Капа вышла. Обиделась. Анфиса, все так же сидя с босыми ногами на голом полу (чем-то приятен был этот холод), задумалась. Давно пора ей было подумать, а в дороге все некогда…

О муже, о Федоре…

До женитьбы работали они с Федором на одном заводе, она кладовщицей, а он лекальщиком. Специальность редкая, дефицитная, Федора на заводе ценили. К тому же он большим ударником был. Познакомились в самодеятельности. Был у них женский хор под названием «Снежинка». Заводоуправление не поскупилось, одело весь хор в белый атлас до полу. Красиво было. Построят хор полукругом — глаза разбегаются, такая белота, такое сверкание. Анфиса в том хоре пела. Голос у нее был сильный, чистый, хоть и толстоват, назывался альт. Руководитель-то альты больше любил, чем сопрано. Сопрано на заводе сколько угодно, а альтов — раз, два и обчелся.

А Федор солистом на гитаре играл. Так и познакомились. Дальше — больше. Стал за ней ухаживать, и сразу видно, что не с глупостями. Потанцевал раза три — падеспань, вальс, польку-кокетку, — а потом прямо и говорит: выходи, мол, за меня замуж.
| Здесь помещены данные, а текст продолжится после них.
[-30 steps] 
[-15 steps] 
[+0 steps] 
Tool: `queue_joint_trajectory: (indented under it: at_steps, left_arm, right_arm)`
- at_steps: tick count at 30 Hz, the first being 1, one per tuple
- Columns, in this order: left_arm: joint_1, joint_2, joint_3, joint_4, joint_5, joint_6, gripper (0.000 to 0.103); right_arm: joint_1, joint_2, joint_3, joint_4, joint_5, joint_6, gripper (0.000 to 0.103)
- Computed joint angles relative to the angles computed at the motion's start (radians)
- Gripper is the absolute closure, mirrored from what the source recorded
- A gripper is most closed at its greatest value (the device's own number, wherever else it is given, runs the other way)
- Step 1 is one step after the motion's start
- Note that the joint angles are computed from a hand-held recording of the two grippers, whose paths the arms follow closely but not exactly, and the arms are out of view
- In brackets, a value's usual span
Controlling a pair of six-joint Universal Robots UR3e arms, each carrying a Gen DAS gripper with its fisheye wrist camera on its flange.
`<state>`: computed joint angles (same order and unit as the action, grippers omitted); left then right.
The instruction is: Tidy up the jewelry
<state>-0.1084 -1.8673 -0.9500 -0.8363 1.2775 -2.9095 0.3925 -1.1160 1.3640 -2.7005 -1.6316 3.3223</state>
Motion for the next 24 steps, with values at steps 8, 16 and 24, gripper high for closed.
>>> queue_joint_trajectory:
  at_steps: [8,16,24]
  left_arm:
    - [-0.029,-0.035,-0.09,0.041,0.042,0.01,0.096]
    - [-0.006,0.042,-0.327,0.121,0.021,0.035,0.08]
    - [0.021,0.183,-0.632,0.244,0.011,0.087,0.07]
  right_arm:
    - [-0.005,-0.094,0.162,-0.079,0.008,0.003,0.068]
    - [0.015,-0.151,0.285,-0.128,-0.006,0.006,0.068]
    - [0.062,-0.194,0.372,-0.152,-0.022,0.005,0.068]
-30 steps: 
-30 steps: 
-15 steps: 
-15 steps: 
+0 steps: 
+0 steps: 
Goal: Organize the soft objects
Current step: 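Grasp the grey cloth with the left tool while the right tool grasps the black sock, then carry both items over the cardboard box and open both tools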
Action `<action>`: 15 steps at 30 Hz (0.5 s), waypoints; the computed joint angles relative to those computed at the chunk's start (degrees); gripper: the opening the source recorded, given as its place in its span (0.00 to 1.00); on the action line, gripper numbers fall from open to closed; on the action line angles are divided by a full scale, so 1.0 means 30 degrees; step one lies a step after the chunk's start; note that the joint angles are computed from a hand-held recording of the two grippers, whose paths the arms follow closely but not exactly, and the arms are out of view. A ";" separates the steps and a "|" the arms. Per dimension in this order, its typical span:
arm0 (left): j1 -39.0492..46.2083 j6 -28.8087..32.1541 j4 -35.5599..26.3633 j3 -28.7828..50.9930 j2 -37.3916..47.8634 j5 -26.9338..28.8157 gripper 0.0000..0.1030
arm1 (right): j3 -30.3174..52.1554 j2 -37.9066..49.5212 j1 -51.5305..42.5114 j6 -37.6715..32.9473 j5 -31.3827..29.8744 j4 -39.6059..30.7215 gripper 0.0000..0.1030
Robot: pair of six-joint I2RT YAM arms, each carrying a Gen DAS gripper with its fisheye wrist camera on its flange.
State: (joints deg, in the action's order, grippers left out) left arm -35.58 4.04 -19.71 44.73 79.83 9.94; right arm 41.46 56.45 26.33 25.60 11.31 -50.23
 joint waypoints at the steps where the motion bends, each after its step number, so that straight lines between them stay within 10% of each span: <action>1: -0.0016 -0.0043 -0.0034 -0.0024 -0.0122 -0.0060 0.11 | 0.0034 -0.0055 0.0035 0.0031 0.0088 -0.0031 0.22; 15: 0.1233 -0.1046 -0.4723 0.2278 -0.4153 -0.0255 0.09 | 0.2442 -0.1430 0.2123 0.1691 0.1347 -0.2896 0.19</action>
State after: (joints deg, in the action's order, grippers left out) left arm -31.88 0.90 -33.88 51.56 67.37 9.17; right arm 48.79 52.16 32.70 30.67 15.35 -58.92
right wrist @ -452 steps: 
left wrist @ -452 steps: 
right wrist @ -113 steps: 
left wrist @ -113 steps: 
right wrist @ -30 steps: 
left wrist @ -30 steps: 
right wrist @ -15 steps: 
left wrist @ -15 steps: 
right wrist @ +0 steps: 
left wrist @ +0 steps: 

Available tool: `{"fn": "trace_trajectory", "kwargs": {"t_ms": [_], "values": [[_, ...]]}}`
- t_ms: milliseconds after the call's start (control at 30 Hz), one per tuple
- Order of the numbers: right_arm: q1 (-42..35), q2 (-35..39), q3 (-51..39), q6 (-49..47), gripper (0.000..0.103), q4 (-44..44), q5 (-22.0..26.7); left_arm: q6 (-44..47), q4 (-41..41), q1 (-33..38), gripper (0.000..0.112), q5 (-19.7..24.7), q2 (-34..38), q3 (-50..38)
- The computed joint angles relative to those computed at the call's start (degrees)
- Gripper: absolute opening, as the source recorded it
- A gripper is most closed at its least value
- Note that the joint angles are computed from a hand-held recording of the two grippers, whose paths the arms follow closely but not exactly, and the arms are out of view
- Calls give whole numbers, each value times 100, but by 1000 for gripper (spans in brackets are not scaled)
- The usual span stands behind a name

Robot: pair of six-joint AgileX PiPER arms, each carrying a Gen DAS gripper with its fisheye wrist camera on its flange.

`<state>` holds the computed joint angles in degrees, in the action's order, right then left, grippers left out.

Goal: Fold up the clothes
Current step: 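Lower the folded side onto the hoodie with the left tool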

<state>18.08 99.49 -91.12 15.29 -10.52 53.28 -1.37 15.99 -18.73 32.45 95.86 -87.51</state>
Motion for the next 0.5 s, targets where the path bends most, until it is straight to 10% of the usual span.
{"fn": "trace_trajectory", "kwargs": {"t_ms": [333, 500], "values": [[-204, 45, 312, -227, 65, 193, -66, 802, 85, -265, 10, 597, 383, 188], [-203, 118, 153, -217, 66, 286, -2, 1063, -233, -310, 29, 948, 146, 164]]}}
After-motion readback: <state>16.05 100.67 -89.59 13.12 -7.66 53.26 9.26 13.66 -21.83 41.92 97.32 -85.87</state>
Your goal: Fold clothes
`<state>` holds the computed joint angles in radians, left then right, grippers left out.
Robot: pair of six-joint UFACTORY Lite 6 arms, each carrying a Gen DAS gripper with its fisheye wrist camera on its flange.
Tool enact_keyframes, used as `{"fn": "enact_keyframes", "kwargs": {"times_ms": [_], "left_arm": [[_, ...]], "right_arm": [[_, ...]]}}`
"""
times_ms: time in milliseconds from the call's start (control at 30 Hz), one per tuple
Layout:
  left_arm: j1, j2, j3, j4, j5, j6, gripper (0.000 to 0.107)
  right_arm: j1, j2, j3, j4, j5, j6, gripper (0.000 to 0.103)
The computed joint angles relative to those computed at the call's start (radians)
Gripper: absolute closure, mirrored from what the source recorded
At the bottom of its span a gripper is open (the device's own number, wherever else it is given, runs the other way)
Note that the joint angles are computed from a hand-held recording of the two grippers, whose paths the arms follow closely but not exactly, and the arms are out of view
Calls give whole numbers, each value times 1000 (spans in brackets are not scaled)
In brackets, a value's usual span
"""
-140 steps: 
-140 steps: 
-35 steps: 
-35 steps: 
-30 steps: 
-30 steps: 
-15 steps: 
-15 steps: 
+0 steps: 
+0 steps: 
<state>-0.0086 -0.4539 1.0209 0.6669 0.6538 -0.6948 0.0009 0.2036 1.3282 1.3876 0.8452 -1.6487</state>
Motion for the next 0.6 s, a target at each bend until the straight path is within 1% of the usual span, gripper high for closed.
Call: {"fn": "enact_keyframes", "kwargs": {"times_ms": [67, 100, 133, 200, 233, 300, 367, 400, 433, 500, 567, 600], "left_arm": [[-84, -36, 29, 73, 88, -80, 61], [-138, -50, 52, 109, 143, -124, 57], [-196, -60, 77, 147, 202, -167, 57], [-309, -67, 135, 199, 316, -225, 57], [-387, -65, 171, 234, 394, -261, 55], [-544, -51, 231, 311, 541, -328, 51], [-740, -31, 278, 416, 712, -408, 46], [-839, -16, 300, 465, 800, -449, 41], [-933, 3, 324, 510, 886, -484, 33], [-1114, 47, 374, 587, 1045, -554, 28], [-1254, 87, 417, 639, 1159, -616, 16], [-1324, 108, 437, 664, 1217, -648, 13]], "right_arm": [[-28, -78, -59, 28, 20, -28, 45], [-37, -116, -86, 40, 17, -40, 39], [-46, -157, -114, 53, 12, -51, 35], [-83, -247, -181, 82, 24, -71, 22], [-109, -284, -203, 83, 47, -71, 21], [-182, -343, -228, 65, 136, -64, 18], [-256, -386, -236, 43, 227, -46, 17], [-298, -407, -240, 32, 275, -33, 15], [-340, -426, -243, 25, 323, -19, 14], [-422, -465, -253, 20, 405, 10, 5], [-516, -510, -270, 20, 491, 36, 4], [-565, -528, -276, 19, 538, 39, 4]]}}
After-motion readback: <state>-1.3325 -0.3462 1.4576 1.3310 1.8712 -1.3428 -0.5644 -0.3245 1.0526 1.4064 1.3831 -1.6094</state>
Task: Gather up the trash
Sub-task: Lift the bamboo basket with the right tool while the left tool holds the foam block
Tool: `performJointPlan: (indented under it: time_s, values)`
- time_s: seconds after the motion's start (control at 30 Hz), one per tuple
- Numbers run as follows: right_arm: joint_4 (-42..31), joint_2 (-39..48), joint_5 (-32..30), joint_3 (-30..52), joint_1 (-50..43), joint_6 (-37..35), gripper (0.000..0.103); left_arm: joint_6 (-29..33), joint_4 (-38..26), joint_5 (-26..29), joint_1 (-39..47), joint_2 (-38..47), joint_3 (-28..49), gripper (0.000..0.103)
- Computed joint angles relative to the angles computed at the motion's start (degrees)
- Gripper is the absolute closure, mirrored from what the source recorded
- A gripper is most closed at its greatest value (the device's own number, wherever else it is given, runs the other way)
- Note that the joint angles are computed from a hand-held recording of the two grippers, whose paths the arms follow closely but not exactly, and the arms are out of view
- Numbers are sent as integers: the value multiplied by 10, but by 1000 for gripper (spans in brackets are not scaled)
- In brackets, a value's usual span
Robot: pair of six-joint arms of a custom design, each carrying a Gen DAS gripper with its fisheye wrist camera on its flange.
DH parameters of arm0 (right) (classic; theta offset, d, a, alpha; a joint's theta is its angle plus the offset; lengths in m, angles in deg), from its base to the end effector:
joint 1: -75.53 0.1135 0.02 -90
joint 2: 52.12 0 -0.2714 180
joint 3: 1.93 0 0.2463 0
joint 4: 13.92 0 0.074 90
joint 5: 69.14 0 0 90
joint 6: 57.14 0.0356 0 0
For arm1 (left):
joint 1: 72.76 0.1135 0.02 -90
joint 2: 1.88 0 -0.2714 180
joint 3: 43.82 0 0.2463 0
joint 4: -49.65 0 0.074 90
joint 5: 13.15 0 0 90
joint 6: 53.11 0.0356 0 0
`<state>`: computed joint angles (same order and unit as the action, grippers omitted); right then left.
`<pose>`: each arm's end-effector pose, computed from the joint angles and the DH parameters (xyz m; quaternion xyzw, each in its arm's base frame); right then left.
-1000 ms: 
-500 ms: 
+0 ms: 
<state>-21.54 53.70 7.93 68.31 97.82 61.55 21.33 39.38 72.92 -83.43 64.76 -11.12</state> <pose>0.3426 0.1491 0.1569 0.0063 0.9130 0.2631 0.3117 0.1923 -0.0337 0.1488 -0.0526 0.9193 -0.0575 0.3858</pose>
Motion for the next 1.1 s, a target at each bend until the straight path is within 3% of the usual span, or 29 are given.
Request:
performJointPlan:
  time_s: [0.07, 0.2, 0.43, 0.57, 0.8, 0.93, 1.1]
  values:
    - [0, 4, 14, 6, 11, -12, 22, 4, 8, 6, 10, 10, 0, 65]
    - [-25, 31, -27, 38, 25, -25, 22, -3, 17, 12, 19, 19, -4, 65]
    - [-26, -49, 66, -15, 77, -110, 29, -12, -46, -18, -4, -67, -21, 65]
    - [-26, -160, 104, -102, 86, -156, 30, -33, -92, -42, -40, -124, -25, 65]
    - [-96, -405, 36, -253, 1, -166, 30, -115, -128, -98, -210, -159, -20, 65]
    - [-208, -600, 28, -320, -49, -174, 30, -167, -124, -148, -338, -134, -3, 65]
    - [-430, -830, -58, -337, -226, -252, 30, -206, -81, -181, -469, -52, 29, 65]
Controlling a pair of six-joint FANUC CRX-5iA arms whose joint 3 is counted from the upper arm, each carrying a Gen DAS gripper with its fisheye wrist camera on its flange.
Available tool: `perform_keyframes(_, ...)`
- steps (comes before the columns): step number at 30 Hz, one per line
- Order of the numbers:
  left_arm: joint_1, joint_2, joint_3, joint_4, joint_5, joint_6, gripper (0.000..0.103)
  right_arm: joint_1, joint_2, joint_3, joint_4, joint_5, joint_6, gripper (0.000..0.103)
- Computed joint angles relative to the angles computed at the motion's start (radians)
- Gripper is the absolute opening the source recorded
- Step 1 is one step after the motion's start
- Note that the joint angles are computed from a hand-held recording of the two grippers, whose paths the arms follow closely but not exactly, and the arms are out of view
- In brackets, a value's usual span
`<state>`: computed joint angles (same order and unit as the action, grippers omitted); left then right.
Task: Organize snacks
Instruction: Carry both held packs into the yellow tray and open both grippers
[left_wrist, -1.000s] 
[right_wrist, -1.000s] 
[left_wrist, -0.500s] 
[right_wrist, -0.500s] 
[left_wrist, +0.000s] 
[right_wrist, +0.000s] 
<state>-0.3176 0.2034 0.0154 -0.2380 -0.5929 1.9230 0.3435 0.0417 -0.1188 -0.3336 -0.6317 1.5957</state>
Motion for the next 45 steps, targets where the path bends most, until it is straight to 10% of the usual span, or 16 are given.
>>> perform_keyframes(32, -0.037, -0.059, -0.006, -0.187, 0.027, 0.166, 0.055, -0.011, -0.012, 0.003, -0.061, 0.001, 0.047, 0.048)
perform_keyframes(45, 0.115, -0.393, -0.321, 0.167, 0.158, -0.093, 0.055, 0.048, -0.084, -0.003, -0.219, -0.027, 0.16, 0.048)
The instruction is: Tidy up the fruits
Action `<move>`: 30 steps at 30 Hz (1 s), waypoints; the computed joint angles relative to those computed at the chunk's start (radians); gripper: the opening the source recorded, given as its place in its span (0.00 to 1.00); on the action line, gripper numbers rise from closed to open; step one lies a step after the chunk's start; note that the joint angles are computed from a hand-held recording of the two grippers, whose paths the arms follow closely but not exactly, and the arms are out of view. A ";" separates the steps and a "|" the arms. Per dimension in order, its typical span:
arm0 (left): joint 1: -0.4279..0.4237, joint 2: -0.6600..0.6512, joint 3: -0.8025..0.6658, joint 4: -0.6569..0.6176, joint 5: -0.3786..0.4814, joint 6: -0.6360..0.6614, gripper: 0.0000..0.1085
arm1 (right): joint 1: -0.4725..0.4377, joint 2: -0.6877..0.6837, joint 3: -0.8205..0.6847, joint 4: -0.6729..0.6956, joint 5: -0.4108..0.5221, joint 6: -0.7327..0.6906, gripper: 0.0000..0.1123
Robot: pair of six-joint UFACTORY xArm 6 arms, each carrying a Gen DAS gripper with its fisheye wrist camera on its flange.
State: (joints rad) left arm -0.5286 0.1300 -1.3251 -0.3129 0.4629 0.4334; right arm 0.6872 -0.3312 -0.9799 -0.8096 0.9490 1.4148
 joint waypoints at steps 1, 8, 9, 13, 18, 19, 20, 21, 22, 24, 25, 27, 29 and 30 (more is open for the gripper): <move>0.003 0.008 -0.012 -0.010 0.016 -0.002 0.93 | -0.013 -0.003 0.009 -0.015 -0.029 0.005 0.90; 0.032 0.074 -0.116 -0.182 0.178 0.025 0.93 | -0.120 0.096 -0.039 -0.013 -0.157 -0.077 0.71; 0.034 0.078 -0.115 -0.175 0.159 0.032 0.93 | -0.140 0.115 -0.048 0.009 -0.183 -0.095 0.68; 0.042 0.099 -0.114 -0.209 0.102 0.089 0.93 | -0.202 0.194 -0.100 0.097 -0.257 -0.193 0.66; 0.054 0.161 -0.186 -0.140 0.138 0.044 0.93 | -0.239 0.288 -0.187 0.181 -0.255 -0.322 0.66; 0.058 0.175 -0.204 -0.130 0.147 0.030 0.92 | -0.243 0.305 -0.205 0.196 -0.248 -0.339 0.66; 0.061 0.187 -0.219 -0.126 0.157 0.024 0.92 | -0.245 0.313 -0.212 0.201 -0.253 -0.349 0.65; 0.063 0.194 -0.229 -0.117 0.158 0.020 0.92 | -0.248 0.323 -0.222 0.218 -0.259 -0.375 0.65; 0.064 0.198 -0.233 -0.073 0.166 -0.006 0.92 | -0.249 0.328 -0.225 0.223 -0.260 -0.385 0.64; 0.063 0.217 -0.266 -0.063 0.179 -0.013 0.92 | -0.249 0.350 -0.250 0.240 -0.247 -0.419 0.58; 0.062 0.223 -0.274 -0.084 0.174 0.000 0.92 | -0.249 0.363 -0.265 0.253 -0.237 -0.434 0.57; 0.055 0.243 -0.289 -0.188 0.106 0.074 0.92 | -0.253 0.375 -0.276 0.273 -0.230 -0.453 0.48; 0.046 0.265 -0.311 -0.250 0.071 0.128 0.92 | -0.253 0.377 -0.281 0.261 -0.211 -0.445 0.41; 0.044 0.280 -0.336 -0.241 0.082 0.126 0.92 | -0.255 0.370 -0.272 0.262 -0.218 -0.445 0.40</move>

Анфисе Федор ничего, нравился, одно ее смущало, что он моложе ее на год: ей двадцать шесть, ему двадцать пять. А собой он был очень даже взрачный, легок, как перышко, пониже ее и в плечах поуже, а сильный. Волосы рыжеватые, легкие, вились костерчиком. Анфиса подумала и согласилась.

Поженились и стали жить. Комнату дали им от завода хорошую, светлую, двадцать метров. Справляли свадьбу за счет заводоуправления, кричали «горько», все как у людей. Скоро Анфиса бросила работать, потому что расчету не было: зарплата ничтожная, Федор при хорошем уходе втрое принесет. Она хлопотала по хозяйству, чистоту поддерживала на высшем уровне, а еще и времени оставалось, когда все переделает, радио послушать: любила музыку. Придет Федор с завода усталый, помоется, кудри расчешет, а она ему сразу обед на стол. Борщ как огонь, с салом, с перцем. Или же кислые щи на свинине. Федор к мясу-то не очень стремился, больше на горячее налегал. Накушается, оботрет губы и обнимет ее: "Ах ты моя красавица!" Анфиса красавицей не была, но и уродом тоже нельзя назвать: прямая, сильная, статная, коса русая ниже пояса. Любил Федор, когда Анфиса при нем косу распускала, расчесывала.